Copy out precisely the lines from the start of the data through the line with "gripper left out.", and keep pictures out of it.

========================

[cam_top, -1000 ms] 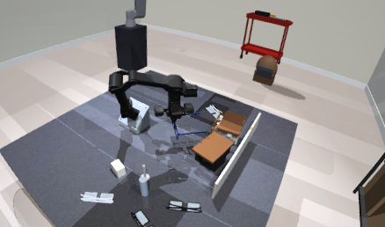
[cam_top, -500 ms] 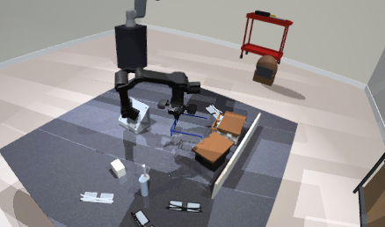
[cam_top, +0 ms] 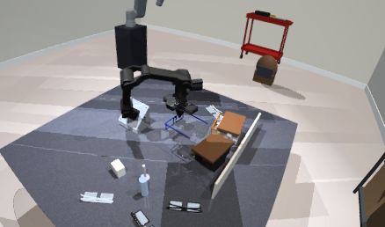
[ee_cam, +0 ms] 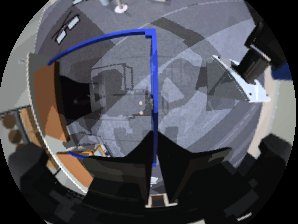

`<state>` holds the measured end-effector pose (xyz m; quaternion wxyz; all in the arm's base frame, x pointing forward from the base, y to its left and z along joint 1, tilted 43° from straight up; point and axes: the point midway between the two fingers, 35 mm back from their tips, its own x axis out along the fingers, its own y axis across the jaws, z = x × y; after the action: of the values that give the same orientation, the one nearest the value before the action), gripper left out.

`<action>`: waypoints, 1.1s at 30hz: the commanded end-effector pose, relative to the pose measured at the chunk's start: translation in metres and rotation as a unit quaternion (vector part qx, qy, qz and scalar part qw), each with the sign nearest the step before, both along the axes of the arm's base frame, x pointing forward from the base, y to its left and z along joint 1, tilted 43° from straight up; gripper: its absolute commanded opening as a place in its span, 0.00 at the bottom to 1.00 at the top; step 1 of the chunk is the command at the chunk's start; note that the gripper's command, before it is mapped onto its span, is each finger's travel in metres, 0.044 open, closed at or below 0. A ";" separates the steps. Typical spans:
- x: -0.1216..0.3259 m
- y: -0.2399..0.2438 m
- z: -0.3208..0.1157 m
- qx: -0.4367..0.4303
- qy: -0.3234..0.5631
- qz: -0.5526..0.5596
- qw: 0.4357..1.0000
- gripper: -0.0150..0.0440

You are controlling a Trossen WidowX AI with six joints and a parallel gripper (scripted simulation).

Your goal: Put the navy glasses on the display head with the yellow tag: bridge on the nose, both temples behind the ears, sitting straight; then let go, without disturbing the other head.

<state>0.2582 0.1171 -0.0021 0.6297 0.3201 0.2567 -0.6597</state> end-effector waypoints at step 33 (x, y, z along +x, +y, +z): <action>0.001 -0.015 -0.027 -0.007 -0.022 -0.025 0.999 0.25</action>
<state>0.2607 0.1063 -0.0258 0.6188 0.3412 0.2293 -0.6694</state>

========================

[Response to this task]
[cam_top, -1000 ms] 
[cam_top, -500 ms] 
[cam_top, +0 ms] 
[ee_cam, +0 ms] 

`<state>` holds the measured end-effector pose (xyz m; quaternion wxyz; all in the arm's base frame, x pointing forward from the base, y to its left and z along joint 1, tilted 43° from straight up; point and axes: the point midway between the two fingers, 35 mm back from their tips, its own x axis out along the fingers, its own y axis across the jaws, z = x × y; after the action: of the values that give the same orientation, the one nearest the value before the action), gripper left out.

Here the answer is complete.